*** DATA EXCERPTS Section Begins ***

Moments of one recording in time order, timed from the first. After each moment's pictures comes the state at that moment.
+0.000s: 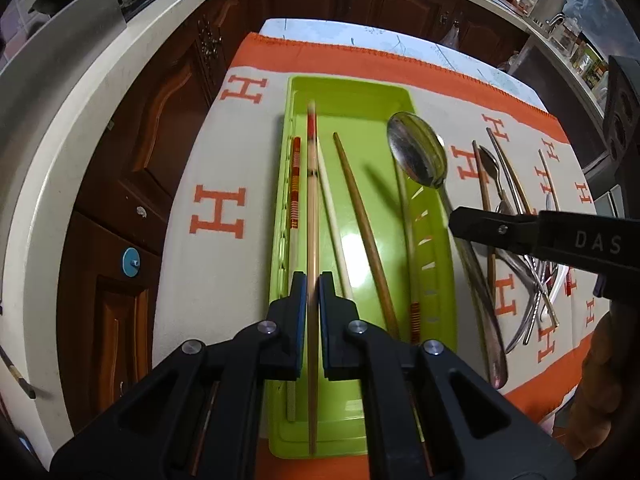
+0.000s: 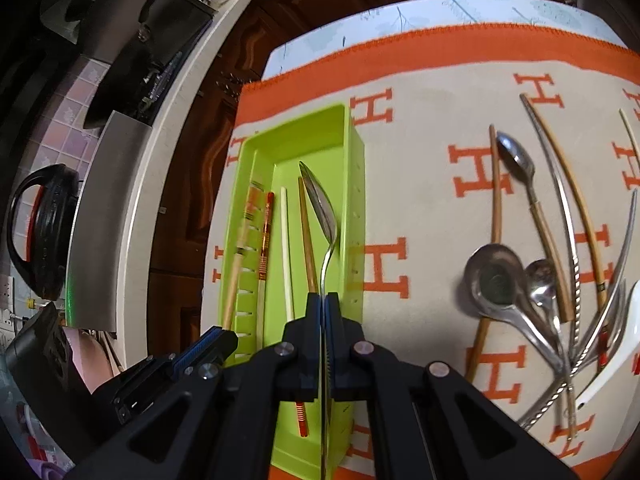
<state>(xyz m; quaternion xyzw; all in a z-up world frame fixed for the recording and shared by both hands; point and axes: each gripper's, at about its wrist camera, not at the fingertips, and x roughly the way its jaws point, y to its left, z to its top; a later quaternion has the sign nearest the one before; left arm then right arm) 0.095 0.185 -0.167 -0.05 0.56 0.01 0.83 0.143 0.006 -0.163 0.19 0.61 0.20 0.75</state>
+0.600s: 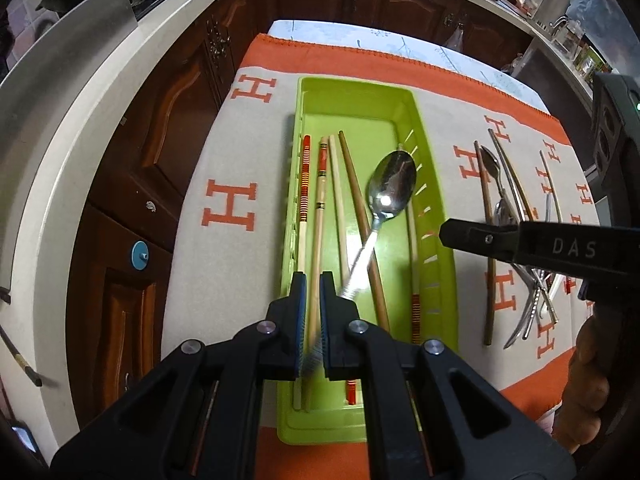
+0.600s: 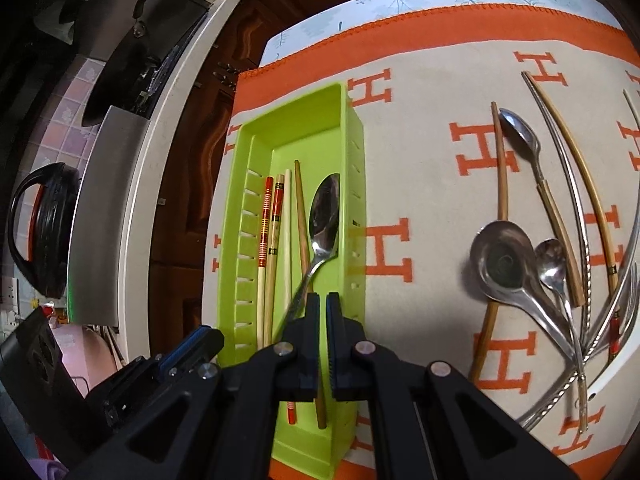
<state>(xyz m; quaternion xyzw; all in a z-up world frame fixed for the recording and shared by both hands) 0.087 0.184 -0.156 -0.05 0.56 0.02 0.83 0.137 -0.001 -0.169 0.19 0.61 0.20 0.74</state>
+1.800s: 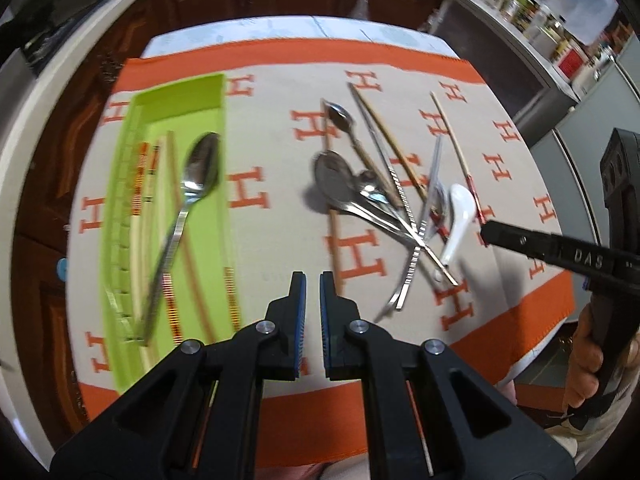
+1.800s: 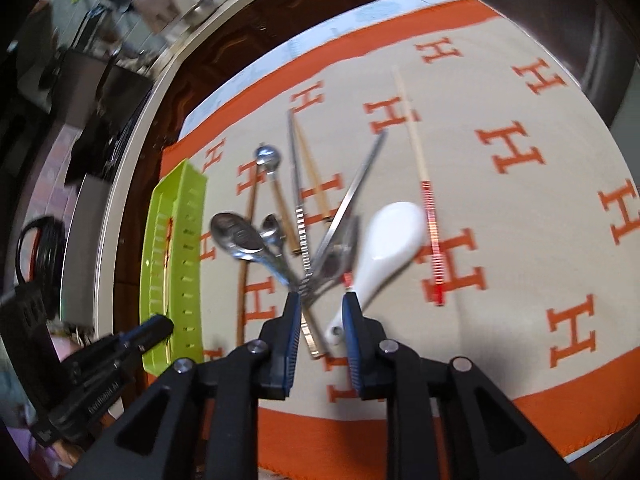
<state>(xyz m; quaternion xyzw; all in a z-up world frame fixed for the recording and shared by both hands) 0.066 0.034 -0.144 -0.01 0.57 -0.10 0.81 0.060 -0.208 -0.164 0.24 0.57 0.11 0.78</state>
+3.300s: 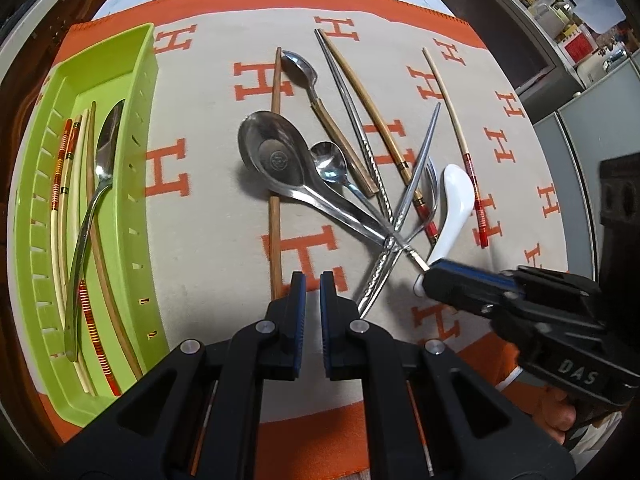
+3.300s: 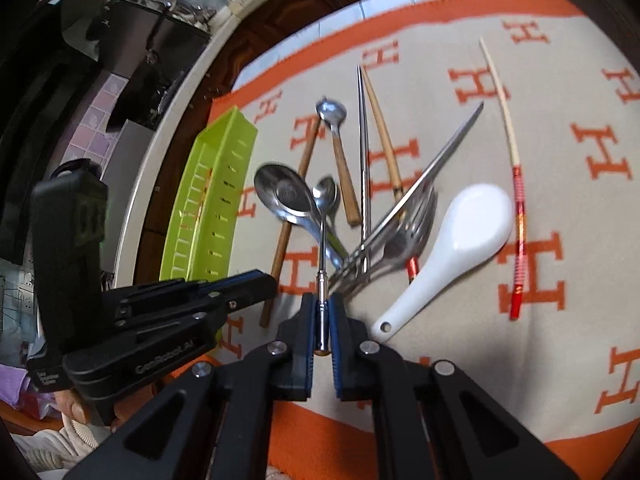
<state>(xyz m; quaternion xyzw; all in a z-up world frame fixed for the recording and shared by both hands) 0.102 -0.008 -0.198 -0.03 0.63 -0.12 0.77 0.063 -0.172 -0.181 0.21 0.57 0.23 0.76</state>
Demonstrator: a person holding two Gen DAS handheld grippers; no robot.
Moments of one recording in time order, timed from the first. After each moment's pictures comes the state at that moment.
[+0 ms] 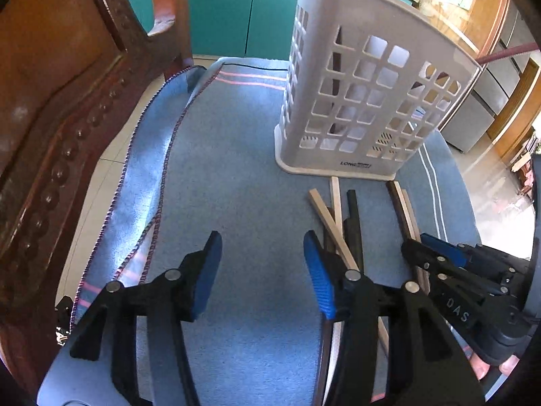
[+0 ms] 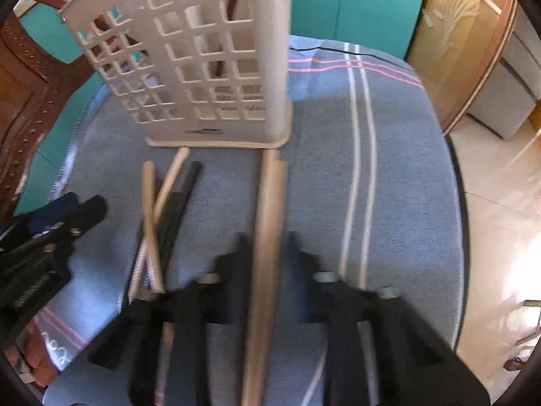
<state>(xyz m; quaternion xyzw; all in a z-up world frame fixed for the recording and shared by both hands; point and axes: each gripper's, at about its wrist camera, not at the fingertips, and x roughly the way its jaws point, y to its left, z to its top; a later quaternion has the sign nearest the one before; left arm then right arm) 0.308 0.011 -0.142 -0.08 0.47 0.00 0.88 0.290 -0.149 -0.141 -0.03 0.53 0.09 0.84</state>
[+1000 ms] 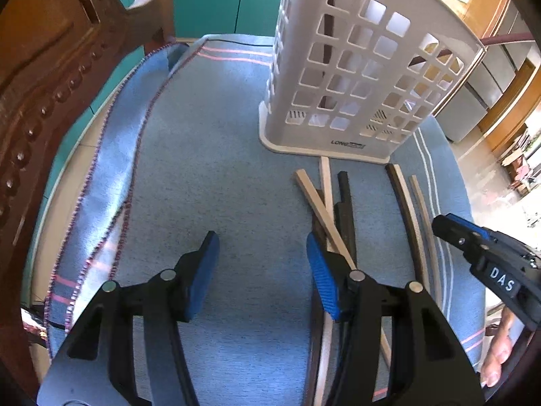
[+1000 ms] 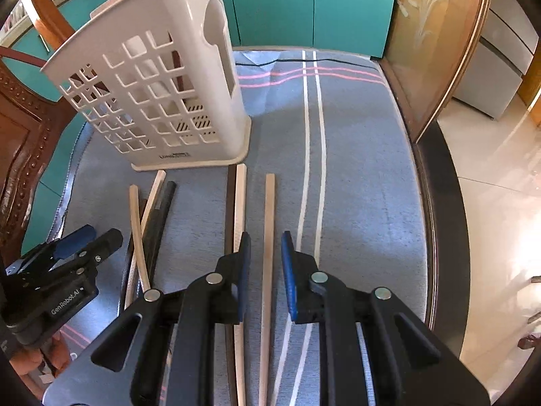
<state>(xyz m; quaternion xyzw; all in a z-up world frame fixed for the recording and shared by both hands) 0.314 0.007 -0.159 -0.09 0.50 -0.03 0.86 0.303 -0.183 -0.116 0.00 0.53 0.06 0.85</state>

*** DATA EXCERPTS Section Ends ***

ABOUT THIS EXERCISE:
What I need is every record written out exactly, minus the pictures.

ANSWER TO THIS PROBLEM:
Moments of one recording in time order, timed from the first. After each moment's pictures comes the state at that moment.
+0.000s: 
+0.000s: 
<state>(xyz m; quaternion xyzw; all in a z-up world frame fixed for the recording and shared by both hands; point and axes: each gripper's, at about its wrist camera, not at the fingertips, and x roughly the way its jaws point, y to its left, z to its top; a later quaternion has the sign nearest the one before; left arm then right arm) 0.095 0.185 -0.167 -0.05 0.56 0.01 0.83 0.143 0.006 -0.163 0.19 0.61 0.20 0.75</state>
+0.600s: 
+0.600s: 
<state>(xyz m; quaternion xyzw; all in a z-up world frame fixed for the recording and shared by both hands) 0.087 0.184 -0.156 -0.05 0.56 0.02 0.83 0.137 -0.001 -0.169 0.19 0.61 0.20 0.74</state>
+1.800s: 
+1.800s: 
<state>(xyz m; quaternion xyzw; all in a z-up world frame fixed for the recording and shared by both hands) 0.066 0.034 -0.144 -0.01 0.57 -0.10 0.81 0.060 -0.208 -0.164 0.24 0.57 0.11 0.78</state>
+3.300s: 
+3.300s: 
<state>(xyz m; quaternion xyzw; all in a z-up world frame fixed for the recording and shared by both hands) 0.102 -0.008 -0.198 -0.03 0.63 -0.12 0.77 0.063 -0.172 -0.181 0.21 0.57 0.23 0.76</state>
Demonstrator: a person holding two Gen DAS handheld grippers; no robot.
Moments of one recording in time order, timed from the first. After each moment's pictures comes the state at that moment.
[+0 ms] 
[+0 ms] 
<state>(xyz m; quaternion xyzw; all in a z-up world frame fixed for the recording and shared by both hands; point and axes: each gripper's, at about its wrist camera, not at the fingertips, and x roughly the way its jaws point, y to its left, z to its top; a later quaternion has the sign nearest the one before; left arm then right arm) 0.308 0.011 -0.142 -0.08 0.47 0.00 0.88 0.290 -0.149 -0.141 -0.03 0.53 0.09 0.84</state>
[+1000 ms] 
[+1000 ms] 
<state>(xyz m; quaternion xyzw; all in a z-up world frame fixed for the recording and shared by both hands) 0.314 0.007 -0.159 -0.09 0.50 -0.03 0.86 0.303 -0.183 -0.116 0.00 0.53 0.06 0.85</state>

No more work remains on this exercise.